● WHAT THE TASK REQUIRES
Return the full listing word for word, but drop every picture from it.

● DATA SEGMENT
++++++++++
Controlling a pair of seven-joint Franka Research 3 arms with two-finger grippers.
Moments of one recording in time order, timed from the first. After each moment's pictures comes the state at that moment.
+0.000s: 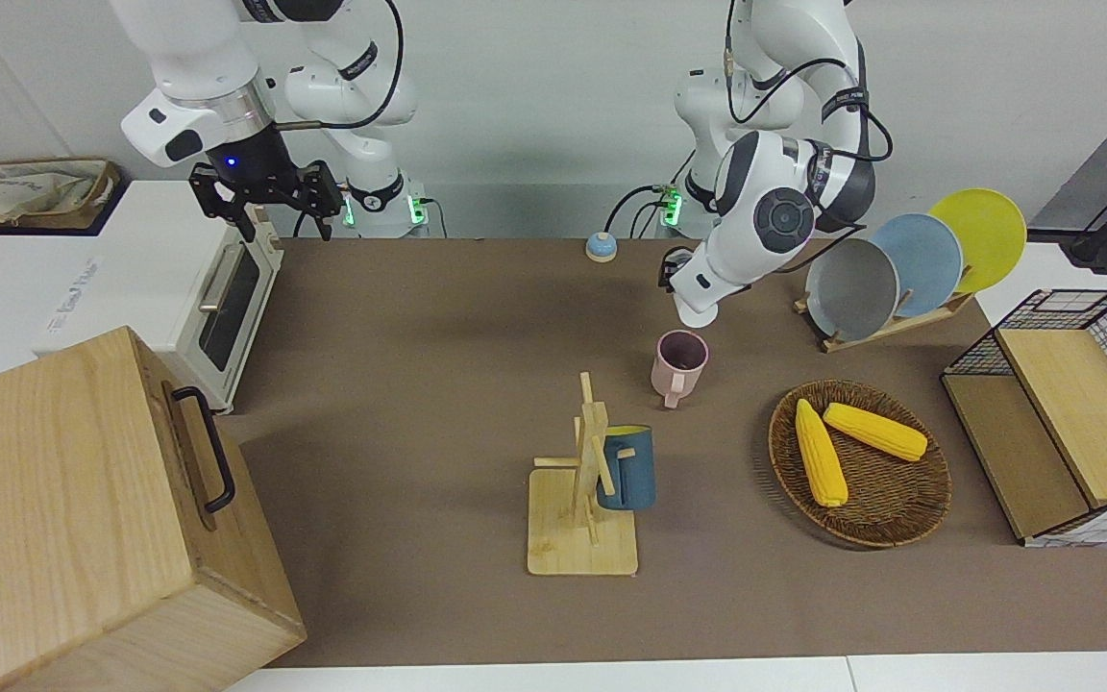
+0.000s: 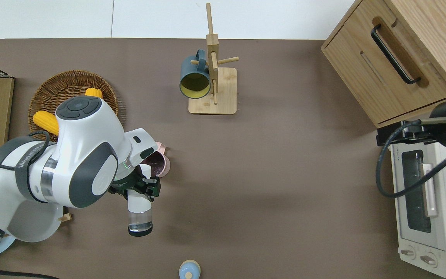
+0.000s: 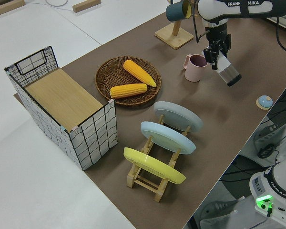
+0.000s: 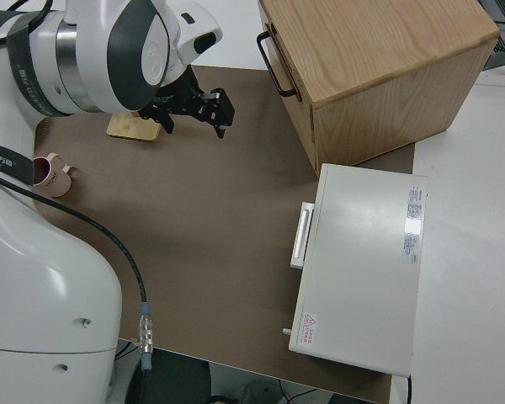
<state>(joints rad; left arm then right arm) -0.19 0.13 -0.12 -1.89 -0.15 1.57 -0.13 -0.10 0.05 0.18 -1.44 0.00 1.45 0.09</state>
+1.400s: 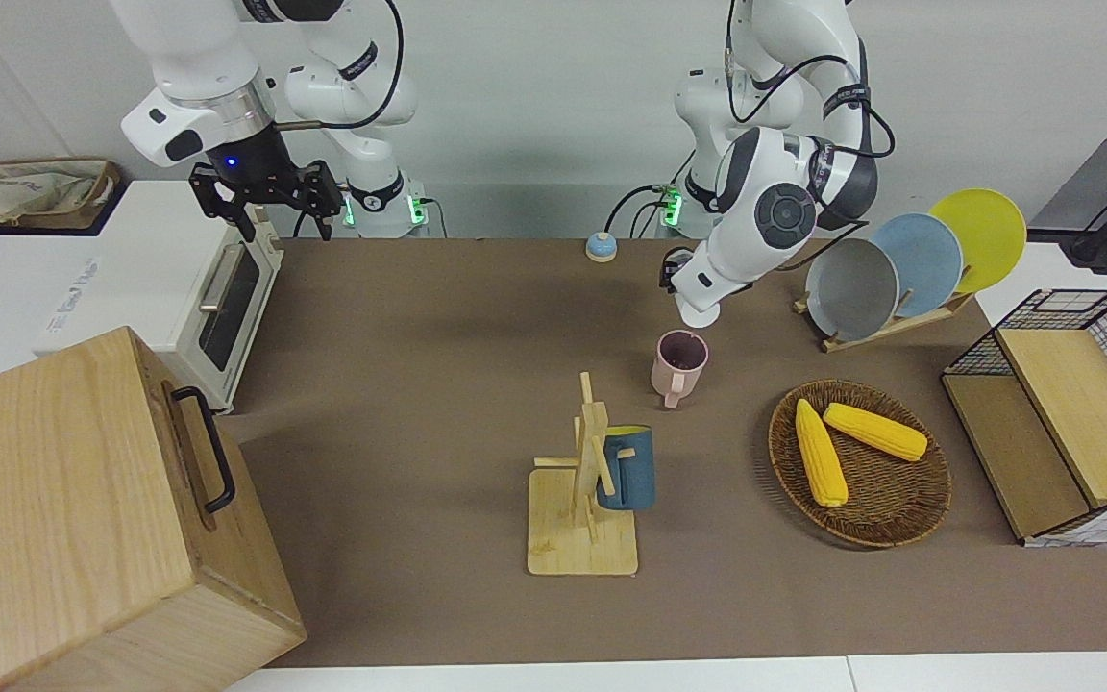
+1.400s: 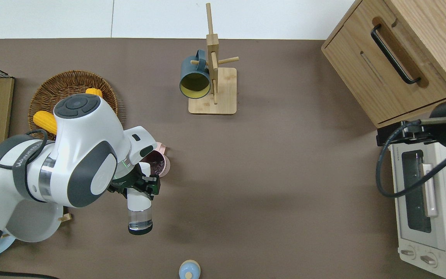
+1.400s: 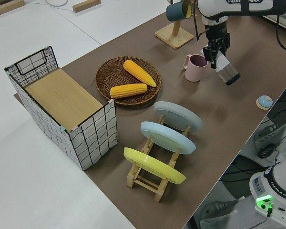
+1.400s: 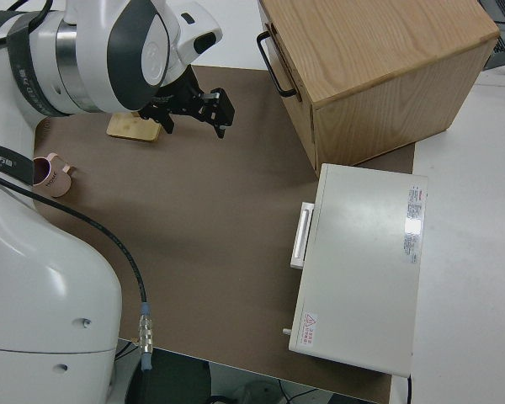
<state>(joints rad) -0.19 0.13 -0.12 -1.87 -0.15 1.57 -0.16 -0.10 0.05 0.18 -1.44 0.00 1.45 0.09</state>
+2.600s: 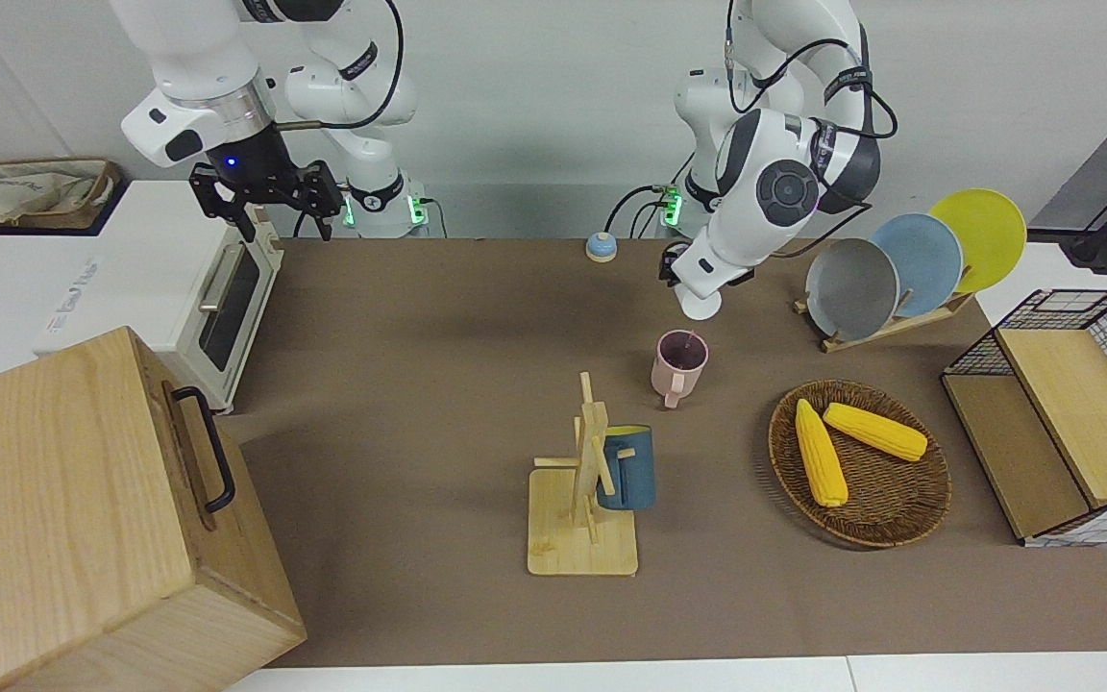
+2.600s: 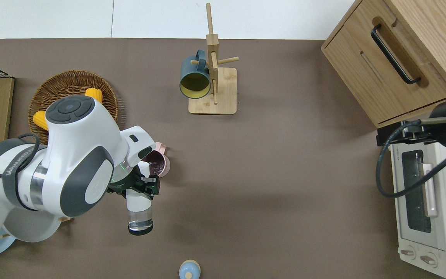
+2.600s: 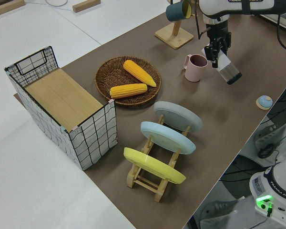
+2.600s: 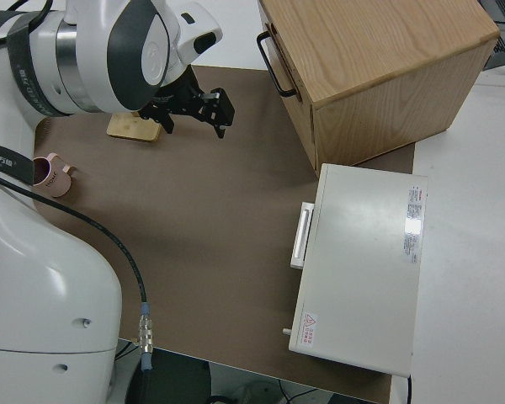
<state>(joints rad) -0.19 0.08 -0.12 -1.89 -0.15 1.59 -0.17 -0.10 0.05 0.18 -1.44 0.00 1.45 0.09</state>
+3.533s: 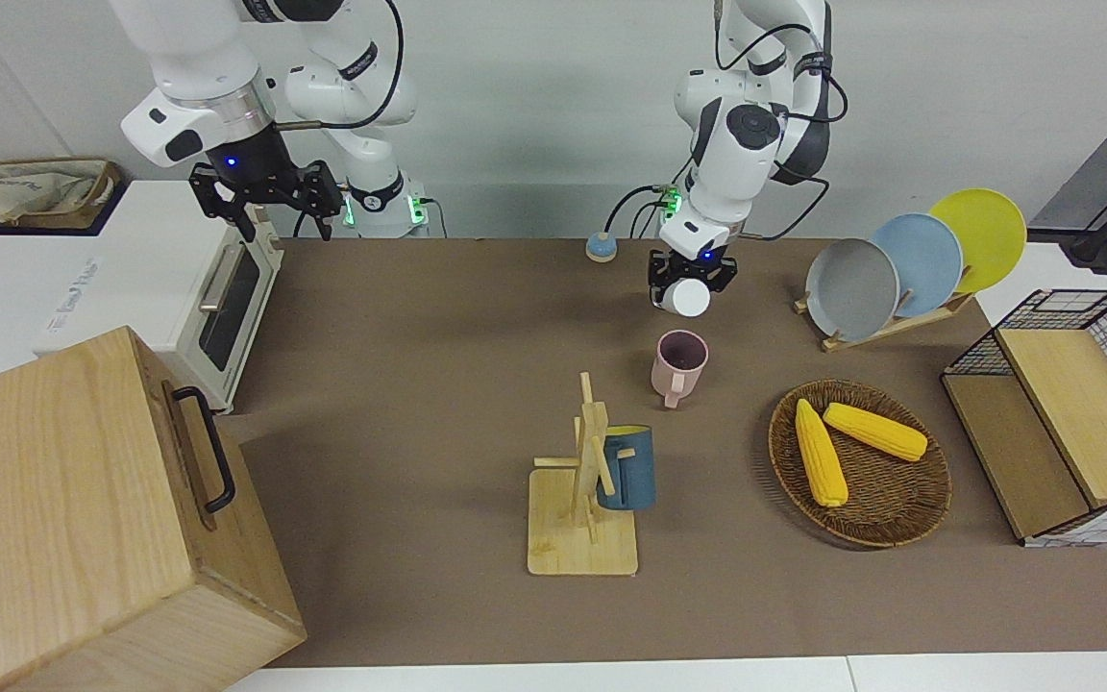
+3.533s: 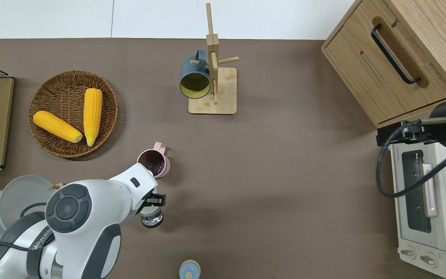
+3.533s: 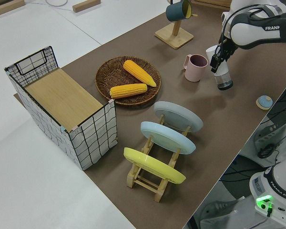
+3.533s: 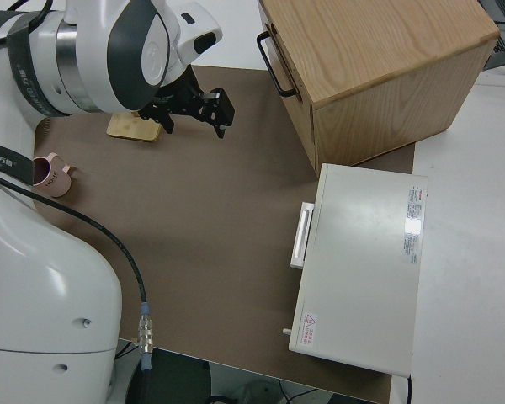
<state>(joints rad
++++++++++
● EXERCISE ANSWER
Controlling a pair of seven-joint Franka Research 3 arms with two-finger grippers.
Moments of one recording in time order, timed from the first. After each moment's pictures comes the state at that moment.
+0.000s: 
+0.000s: 
+0.000s: 
+0.000s: 
<state>(joints rad; left arm then right arm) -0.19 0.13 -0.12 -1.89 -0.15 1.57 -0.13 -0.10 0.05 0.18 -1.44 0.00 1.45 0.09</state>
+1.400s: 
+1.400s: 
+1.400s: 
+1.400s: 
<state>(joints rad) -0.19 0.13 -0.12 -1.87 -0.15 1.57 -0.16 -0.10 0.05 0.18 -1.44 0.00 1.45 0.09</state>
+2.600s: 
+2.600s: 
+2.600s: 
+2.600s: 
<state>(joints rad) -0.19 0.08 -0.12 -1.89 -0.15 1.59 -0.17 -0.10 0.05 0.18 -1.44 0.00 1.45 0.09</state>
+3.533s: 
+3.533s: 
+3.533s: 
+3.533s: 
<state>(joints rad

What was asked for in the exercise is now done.